**WHAT IS NEEDED**: The answer must give back every line of the data exactly, with no pictures.

**INFORMATION GIVEN**:
○ ○ ○ ○ ○ ○ ○

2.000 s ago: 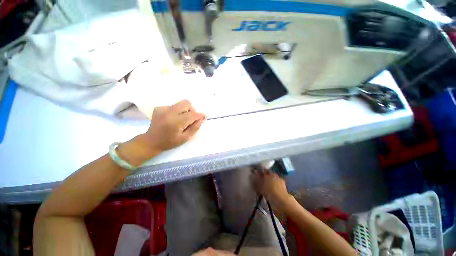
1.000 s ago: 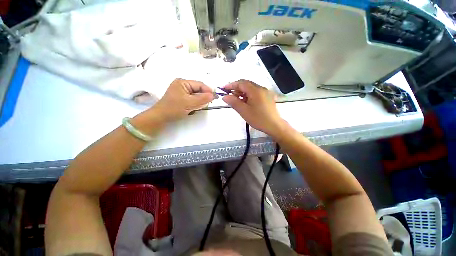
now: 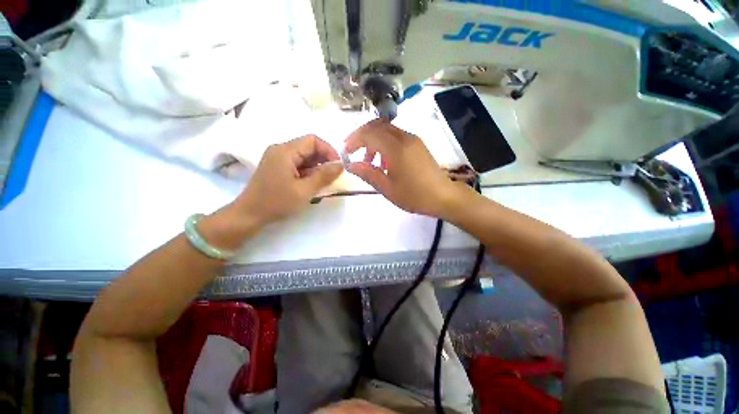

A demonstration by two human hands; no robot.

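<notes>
My left hand (image 3: 285, 176) and my right hand (image 3: 405, 168) meet fingertip to fingertip over the white machine table, just in front of the needle area. They pinch a tiny pale piece (image 3: 346, 159) between them, too small to identify. The black cord (image 3: 420, 279) runs from my body up under my right forearm. A small dark-reddish end, probably the snips (image 3: 463, 173), shows beside my right wrist. Cream cloth (image 3: 174, 89) lies bunched left of the needle and partly behind my left hand.
The sewing machine head (image 3: 559, 97) stands behind my hands. A smartphone (image 3: 476, 129) lies on its bed. Large dark-handled scissors (image 3: 668, 184) lie at the table's right end. A red basket (image 3: 263, 340) with grey cloth is by my left leg. A white basket (image 3: 698, 384) is lower right.
My right hand came up from below the table with the cord and a small dark tool. It has since released the tool near its wrist and now pinches the pale piece with my left.
</notes>
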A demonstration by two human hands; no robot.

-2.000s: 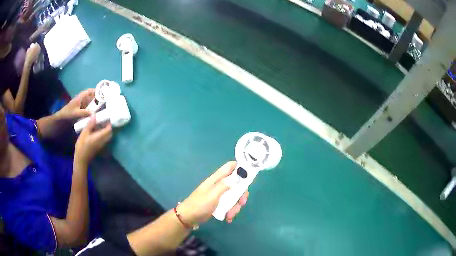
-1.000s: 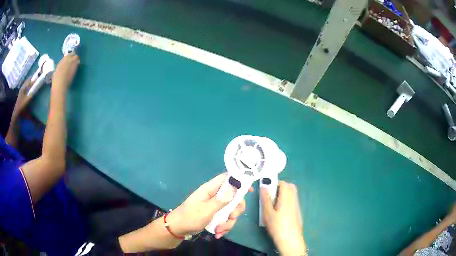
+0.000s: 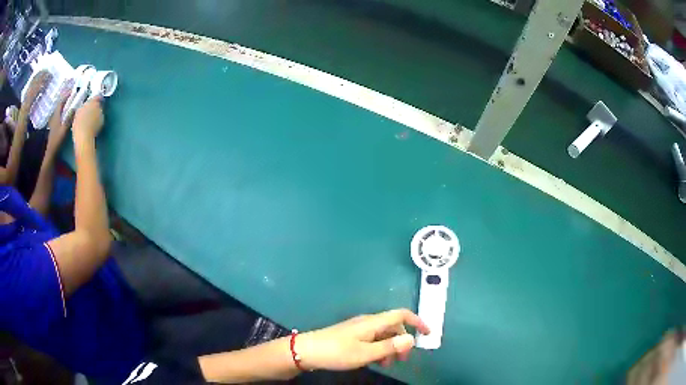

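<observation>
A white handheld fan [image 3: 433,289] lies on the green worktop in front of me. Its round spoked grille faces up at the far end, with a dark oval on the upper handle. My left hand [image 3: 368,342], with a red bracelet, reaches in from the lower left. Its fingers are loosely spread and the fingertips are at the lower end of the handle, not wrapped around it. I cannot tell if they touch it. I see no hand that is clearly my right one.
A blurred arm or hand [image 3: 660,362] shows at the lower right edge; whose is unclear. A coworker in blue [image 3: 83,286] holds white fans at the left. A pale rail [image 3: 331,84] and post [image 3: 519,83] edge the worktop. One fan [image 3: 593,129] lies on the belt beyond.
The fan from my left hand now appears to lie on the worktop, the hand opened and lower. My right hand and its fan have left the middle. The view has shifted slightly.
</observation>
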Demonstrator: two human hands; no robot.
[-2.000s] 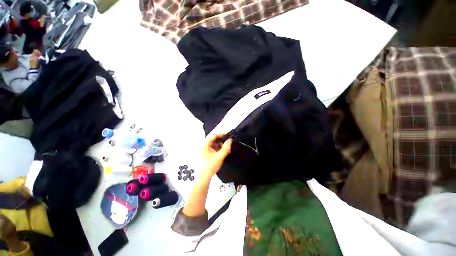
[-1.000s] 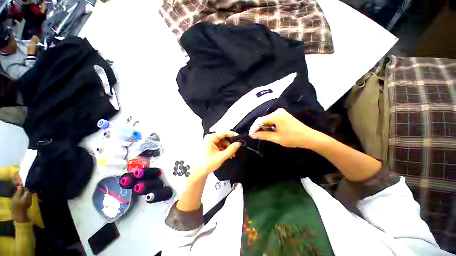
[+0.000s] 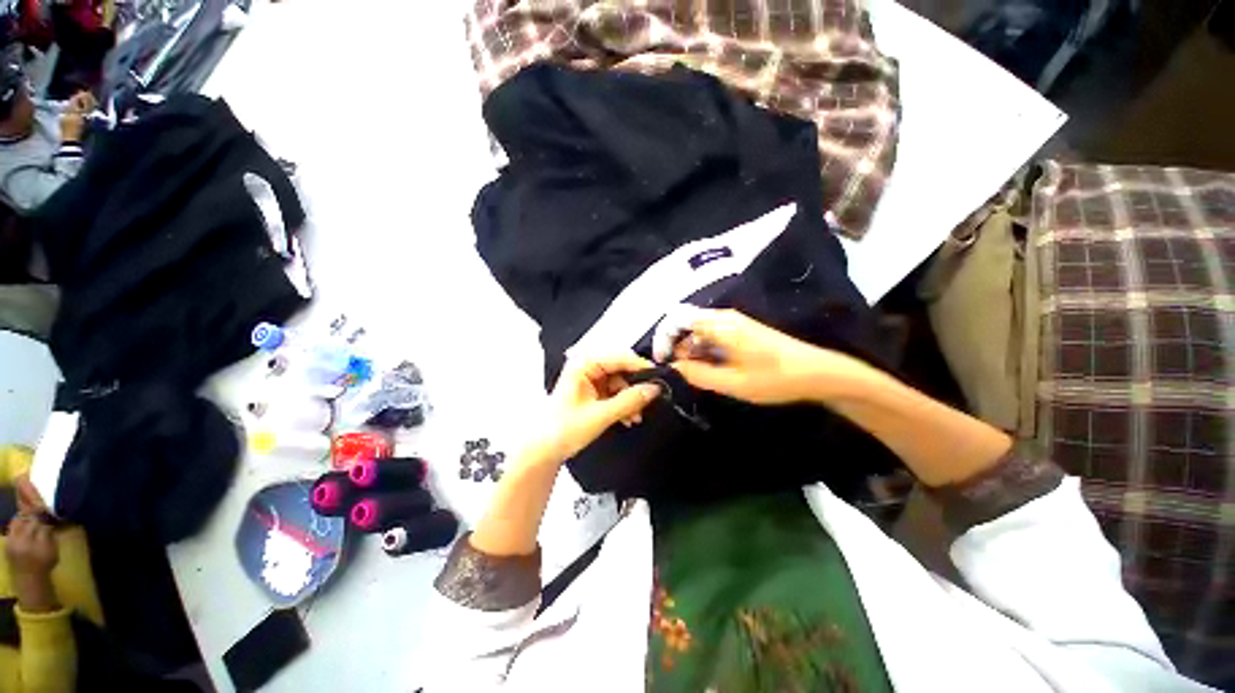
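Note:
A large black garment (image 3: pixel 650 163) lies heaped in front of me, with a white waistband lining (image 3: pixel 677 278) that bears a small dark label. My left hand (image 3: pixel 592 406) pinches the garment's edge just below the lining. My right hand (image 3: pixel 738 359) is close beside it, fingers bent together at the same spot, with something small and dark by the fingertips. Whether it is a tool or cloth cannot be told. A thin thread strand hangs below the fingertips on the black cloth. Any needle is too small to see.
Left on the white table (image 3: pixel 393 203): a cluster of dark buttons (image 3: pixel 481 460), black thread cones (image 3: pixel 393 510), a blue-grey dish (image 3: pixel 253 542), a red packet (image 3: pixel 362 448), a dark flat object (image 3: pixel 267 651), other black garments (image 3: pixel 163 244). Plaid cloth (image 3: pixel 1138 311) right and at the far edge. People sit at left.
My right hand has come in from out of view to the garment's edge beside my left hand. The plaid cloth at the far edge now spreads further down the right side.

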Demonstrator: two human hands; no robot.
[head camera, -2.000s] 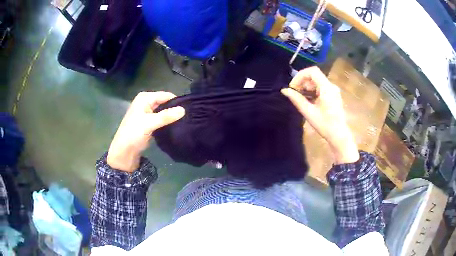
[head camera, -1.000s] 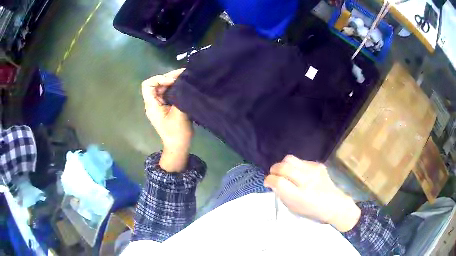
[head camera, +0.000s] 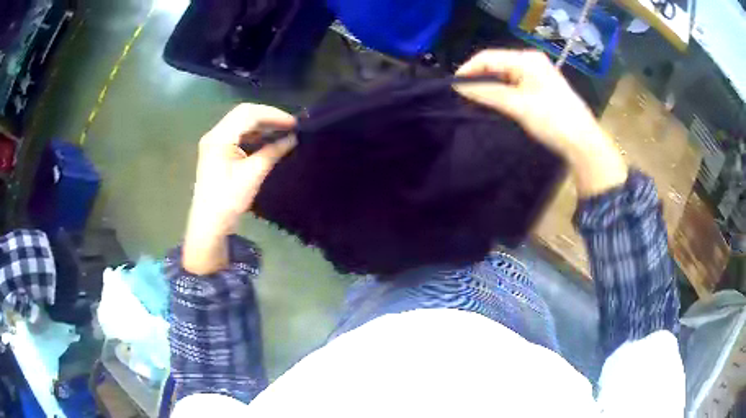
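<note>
A dark garment piece (head camera: 409, 175) is stretched between my two hands in front of my body, its lower part hanging down. My left hand (head camera: 237, 167) pinches its upper left corner between thumb and fingers. My right hand (head camera: 532, 98) grips the upper right end of the same edge, a little higher than the left. The cloth is slightly blurred, and its folds are hard to tell.
A black bin (head camera: 237, 37) stands on the green floor beyond my left hand. A blue bag-like thing (head camera: 393, 24) and a blue tray (head camera: 601, 45) lie ahead. Brown board or cardboard (head camera: 646, 155) is at the right. Teal and white cloth (head camera: 135, 314) is at the lower left.
My right hand has moved up and away from my body, from the cloth's lower edge to its upper edge. The cloth now hangs from both hands. The view has shifted slightly.
</note>
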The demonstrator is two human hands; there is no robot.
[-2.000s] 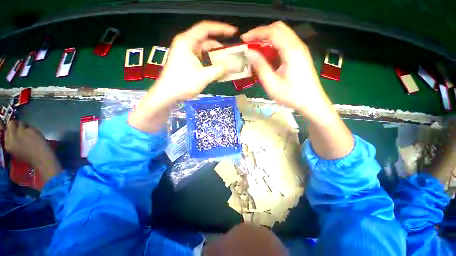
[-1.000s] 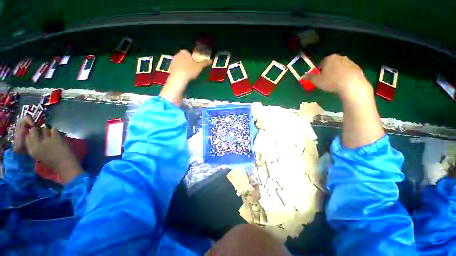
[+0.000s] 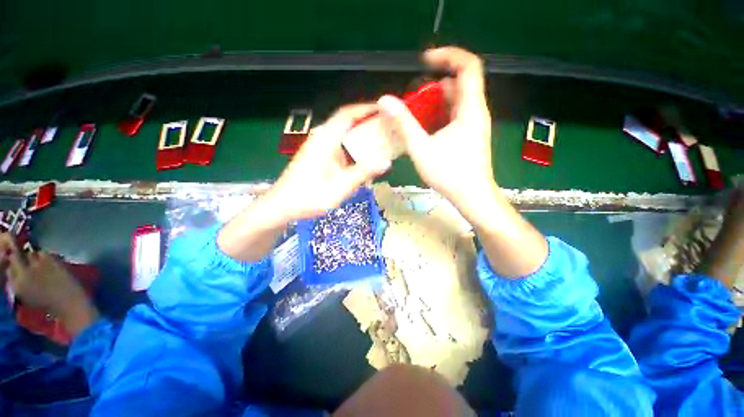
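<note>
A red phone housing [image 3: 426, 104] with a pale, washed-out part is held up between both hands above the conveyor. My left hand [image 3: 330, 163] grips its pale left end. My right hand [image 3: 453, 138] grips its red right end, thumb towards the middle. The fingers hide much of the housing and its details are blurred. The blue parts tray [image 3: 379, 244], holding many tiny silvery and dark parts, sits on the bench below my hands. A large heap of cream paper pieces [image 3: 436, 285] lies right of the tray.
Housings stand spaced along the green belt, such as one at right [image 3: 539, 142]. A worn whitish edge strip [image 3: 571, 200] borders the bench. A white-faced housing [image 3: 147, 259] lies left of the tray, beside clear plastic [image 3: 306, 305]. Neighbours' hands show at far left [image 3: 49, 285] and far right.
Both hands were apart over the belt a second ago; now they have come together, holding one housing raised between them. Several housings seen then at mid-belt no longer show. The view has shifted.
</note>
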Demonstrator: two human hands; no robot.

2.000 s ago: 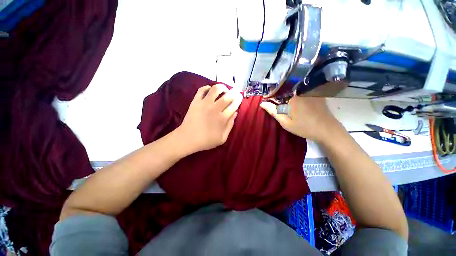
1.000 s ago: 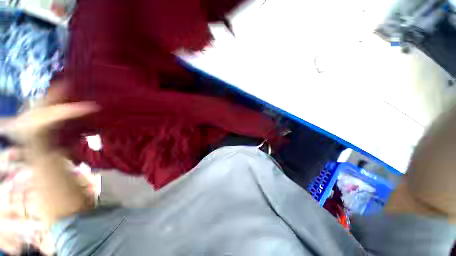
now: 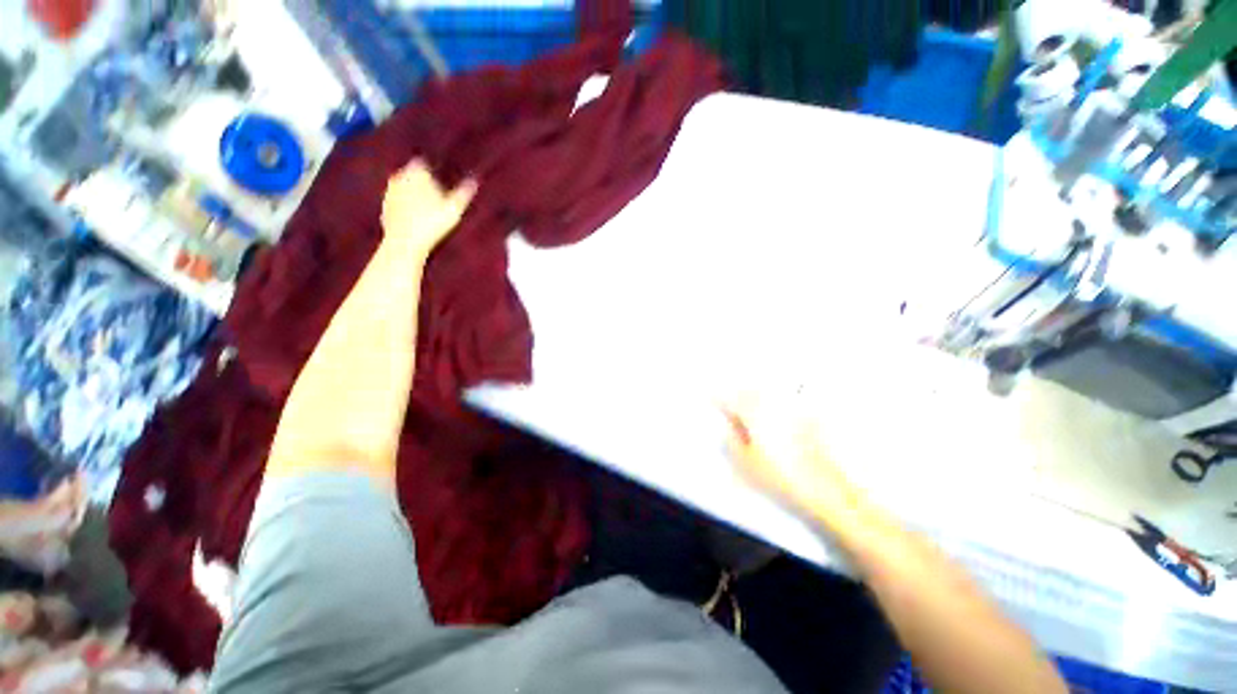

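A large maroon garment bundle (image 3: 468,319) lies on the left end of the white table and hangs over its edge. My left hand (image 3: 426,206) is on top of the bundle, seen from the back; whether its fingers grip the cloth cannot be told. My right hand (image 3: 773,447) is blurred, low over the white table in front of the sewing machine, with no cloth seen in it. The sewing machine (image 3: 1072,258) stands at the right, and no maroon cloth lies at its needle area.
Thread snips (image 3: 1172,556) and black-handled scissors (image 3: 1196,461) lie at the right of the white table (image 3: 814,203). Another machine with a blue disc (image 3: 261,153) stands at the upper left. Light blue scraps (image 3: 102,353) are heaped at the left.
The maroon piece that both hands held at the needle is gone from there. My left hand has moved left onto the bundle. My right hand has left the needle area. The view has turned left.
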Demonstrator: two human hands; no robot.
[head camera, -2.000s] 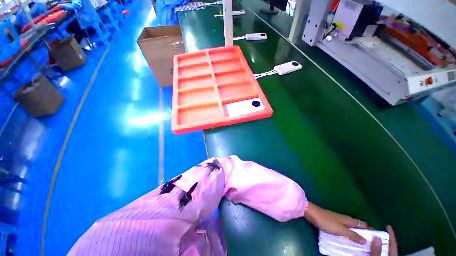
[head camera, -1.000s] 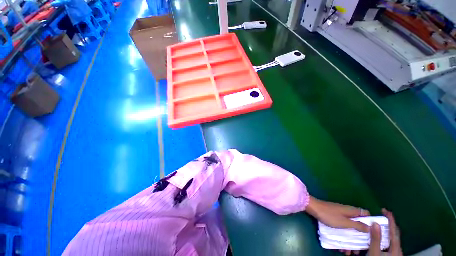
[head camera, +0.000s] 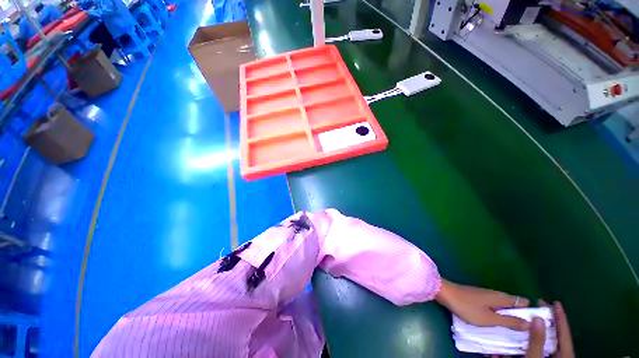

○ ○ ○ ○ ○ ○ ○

**WRITTEN ANSWER**:
2.000 s ago: 
1.000 s ago: 
now: 

A demonstration by two human hands; no robot.

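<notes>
My left hand (image 3: 285, 176) and my right hand (image 3: 405, 168) meet fingertip to fingertip over the white machine table, just in front of the needle area. They pinch a tiny pale piece (image 3: 346, 159) between them, too small to identify. The black cord (image 3: 420, 279) runs from my body up under my right forearm. A small dark-reddish end, probably the snips (image 3: 463, 173), shows beside my right wrist. Cream cloth (image 3: 174, 89) lies bunched left of the needle and partly behind my left hand.
The sewing machine head (image 3: 559, 97) stands behind my hands. A smartphone (image 3: 476, 129) lies on its bed. Large dark-handled scissors (image 3: 668, 184) lie at the table's right end. A red basket (image 3: 263, 340) with grey cloth is by my left leg. A white basket (image 3: 698, 384) is lower right.
My right hand came up from below the table with the cord and a small dark tool. It has since released the tool near its wrist and now pinches the pale piece with my left.
</notes>
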A demonstration by two human hands; no robot.

-2.000s: 
-1.000s: 
+0.000s: 

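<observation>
A white handheld fan [image 3: 433,289] lies on the green worktop in front of me. Its round spoked grille faces up at the far end, with a dark oval on the upper handle. My left hand [image 3: 368,342], with a red bracelet, reaches in from the lower left. Its fingers are loosely spread and the fingertips are at the lower end of the handle, not wrapped around it. I cannot tell if they touch it. I see no hand that is clearly my right one.
A blurred arm or hand [image 3: 660,362] shows at the lower right edge; whose is unclear. A coworker in blue [image 3: 83,286] holds white fans at the left. A pale rail [image 3: 331,84] and post [image 3: 519,83] edge the worktop. One fan [image 3: 593,129] lies on the belt beyond.
The fan from my left hand now appears to lie on the worktop, the hand opened and lower. My right hand and its fan have left the middle. The view has shifted slightly.
</observation>
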Demonstrator: two human hands; no robot.
[-2.000s] 
[-1.000s] 
[+0.000s] 
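Note:
A large black garment (image 3: pixel 650 163) lies heaped in front of me, with a white waistband lining (image 3: pixel 677 278) that bears a small dark label. My left hand (image 3: pixel 592 406) pinches the garment's edge just below the lining. My right hand (image 3: pixel 738 359) is close beside it, fingers bent together at the same spot, with something small and dark by the fingertips. Whether it is a tool or cloth cannot be told. A thin thread strand hangs below the fingertips on the black cloth. Any needle is too small to see.
Left on the white table (image 3: pixel 393 203): a cluster of dark buttons (image 3: pixel 481 460), black thread cones (image 3: pixel 393 510), a blue-grey dish (image 3: pixel 253 542), a red packet (image 3: pixel 362 448), a dark flat object (image 3: pixel 267 651), other black garments (image 3: pixel 163 244). Plaid cloth (image 3: pixel 1138 311) right and at the far edge. People sit at left.
My right hand has come in from out of view to the garment's edge beside my left hand. The plaid cloth at the far edge now spreads further down the right side.
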
Demonstrator: two human hands; no robot.
[head camera, -2.000s] 
[head camera, -1.000s] 
[head camera, +0.000s] 
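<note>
A dark garment piece (head camera: 409, 175) is stretched between my two hands in front of my body, its lower part hanging down. My left hand (head camera: 237, 167) pinches its upper left corner between thumb and fingers. My right hand (head camera: 532, 98) grips the upper right end of the same edge, a little higher than the left. The cloth is slightly blurred, and its folds are hard to tell.
A black bin (head camera: 237, 37) stands on the green floor beyond my left hand. A blue bag-like thing (head camera: 393, 24) and a blue tray (head camera: 601, 45) lie ahead. Brown board or cardboard (head camera: 646, 155) is at the right. Teal and white cloth (head camera: 135, 314) is at the lower left.
My right hand has moved up and away from my body, from the cloth's lower edge to its upper edge. The cloth now hangs from both hands. The view has shifted slightly.
</note>
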The demonstrator is two human hands; there is no robot.
[-2.000s] 
[-1.000s] 
[+0.000s] 
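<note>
A red phone housing [image 3: 426, 104] with a pale, washed-out part is held up between both hands above the conveyor. My left hand [image 3: 330, 163] grips its pale left end. My right hand [image 3: 453, 138] grips its red right end, thumb towards the middle. The fingers hide much of the housing and its details are blurred. The blue parts tray [image 3: 379, 244], holding many tiny silvery and dark parts, sits on the bench below my hands. A large heap of cream paper pieces [image 3: 436, 285] lies right of the tray.
Housings stand spaced along the green belt, such as one at right [image 3: 539, 142]. A worn whitish edge strip [image 3: 571, 200] borders the bench. A white-faced housing [image 3: 147, 259] lies left of the tray, beside clear plastic [image 3: 306, 305]. Neighbours' hands show at far left [image 3: 49, 285] and far right.
Both hands were apart over the belt a second ago; now they have come together, holding one housing raised between them. Several housings seen then at mid-belt no longer show. The view has shifted.
</note>
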Demonstrator: two human hands; no robot.

2.000 s ago: 
1.000 s ago: 
now: 

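A large maroon garment bundle (image 3: 468,319) lies on the left end of the white table and hangs over its edge. My left hand (image 3: 426,206) is on top of the bundle, seen from the back; whether its fingers grip the cloth cannot be told. My right hand (image 3: 773,447) is blurred, low over the white table in front of the sewing machine, with no cloth seen in it. The sewing machine (image 3: 1072,258) stands at the right, and no maroon cloth lies at its needle area.
Thread snips (image 3: 1172,556) and black-handled scissors (image 3: 1196,461) lie at the right of the white table (image 3: 814,203). Another machine with a blue disc (image 3: 261,153) stands at the upper left. Light blue scraps (image 3: 102,353) are heaped at the left.
The maroon piece that both hands held at the needle is gone from there. My left hand has moved left onto the bundle. My right hand has left the needle area. The view has turned left.
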Demonstrator: two human hands; no robot.
[head camera, -2.000s] 
[head camera, -1.000s] 
[head camera, +0.000s] 

No additional lines are needed for this answer.